Scan the entries for the word "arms". Every line that has it should be copied.

(Data items)
··········

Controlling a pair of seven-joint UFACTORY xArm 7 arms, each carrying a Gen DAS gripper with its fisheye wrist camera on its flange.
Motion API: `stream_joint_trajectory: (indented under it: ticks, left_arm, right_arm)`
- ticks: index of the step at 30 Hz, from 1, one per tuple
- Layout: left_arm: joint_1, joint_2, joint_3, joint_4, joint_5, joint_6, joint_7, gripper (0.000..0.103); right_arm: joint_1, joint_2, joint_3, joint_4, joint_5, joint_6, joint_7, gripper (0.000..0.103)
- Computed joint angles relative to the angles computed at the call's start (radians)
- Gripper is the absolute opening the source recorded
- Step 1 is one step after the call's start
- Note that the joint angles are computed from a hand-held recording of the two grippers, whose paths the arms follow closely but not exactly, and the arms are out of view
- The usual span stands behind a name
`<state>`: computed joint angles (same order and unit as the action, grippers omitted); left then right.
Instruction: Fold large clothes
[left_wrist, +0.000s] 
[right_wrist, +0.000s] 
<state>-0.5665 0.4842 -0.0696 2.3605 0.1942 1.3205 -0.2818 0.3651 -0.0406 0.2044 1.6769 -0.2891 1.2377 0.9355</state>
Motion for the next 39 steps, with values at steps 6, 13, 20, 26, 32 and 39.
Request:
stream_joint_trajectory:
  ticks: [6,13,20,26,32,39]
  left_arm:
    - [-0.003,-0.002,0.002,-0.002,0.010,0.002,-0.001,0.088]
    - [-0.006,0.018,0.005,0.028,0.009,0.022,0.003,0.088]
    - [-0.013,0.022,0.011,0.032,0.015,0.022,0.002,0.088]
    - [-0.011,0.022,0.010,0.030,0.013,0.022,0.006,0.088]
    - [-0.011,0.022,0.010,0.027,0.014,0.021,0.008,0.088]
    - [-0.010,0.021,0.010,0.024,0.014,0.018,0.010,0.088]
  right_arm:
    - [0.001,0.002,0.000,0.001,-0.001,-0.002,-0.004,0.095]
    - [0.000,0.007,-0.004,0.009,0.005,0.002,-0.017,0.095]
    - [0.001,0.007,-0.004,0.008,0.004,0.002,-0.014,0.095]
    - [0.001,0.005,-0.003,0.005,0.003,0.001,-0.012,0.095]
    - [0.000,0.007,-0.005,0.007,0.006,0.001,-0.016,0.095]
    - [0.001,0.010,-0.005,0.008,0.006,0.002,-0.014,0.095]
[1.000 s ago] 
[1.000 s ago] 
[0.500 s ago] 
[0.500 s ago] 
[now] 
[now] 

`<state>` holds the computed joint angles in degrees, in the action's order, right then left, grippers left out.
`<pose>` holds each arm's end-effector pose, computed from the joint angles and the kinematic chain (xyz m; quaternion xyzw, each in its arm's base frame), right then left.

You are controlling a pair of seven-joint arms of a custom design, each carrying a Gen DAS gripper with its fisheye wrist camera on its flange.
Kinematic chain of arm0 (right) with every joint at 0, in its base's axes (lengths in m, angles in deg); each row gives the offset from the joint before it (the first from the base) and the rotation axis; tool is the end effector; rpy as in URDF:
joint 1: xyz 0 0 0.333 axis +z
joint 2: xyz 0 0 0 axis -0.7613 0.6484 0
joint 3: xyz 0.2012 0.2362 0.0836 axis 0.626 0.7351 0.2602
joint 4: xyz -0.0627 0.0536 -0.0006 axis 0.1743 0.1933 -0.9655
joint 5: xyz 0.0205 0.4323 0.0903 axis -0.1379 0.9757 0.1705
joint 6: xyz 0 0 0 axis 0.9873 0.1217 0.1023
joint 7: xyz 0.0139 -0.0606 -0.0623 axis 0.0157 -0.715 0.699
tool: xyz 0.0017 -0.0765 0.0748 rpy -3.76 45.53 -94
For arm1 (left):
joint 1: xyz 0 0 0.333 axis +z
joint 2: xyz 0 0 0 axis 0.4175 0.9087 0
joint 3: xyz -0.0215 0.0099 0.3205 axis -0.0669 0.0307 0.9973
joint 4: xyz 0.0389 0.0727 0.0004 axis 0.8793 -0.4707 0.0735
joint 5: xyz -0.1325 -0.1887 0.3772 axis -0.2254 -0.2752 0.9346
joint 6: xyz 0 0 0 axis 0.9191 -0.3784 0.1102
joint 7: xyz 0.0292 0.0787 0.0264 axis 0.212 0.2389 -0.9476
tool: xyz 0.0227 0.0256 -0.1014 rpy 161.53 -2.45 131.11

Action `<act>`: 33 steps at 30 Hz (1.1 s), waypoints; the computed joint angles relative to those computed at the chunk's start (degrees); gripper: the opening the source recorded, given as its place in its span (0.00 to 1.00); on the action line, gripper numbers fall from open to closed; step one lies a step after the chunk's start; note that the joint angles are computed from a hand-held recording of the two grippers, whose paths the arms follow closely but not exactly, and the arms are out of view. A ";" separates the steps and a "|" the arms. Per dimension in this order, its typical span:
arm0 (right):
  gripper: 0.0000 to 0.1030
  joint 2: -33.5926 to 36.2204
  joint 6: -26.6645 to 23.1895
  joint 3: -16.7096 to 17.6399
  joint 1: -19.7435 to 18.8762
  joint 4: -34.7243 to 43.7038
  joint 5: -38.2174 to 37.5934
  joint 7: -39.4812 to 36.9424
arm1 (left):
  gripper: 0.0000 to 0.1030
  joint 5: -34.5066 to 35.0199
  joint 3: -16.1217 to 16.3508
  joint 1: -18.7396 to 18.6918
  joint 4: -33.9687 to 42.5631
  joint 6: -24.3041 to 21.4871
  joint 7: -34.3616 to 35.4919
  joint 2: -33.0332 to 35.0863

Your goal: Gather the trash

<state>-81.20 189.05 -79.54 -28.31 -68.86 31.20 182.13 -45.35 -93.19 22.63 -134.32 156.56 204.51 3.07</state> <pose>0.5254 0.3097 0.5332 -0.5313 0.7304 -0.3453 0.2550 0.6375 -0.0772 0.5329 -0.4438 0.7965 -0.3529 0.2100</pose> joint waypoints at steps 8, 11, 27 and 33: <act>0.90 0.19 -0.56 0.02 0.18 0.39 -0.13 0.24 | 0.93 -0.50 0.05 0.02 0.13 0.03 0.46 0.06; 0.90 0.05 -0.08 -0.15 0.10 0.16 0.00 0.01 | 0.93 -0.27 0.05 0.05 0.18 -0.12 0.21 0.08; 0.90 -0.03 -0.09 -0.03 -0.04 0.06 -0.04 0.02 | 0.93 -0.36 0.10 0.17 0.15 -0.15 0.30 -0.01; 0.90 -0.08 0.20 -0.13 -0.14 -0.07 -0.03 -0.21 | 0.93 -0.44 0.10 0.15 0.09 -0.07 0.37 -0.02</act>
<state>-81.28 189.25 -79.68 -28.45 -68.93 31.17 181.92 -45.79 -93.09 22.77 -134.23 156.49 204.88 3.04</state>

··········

▸ OUTPUT OF THE TASK:
Controlling a pair of seven-joint UFACTORY xArm 7 arms, each carrying a Gen DAS gripper with its fisheye wrist camera on its flange.
- Note that the joint angles are computed from a hand-held recording of the two grippers, whose paths the arms follow closely but not exactly, and the arms are out of view
You are controlling a pair of seven-joint arms of a custom design, each carrying a Gen DAS gripper with its fisheye wrist camera on its flange.
Action `<act>`: 33 steps at 30 Hz (1.1 s), waypoints; the computed joint angles relative to those computed at the chunk's start (degrees); gripper: the opening the source recorded, given as its place in its span (0.00 to 1.00); on the action line, gripper numbers fall from open to closed; step one lies a step after the chunk's start; note that the joint angles are computed from a hand-held recording of the two grippers, whose paths the arms follow closely but not exactly, and the arms are out of view. A ";" separates the steps and a "|" the arms. Per dimension in this order, its typical span:

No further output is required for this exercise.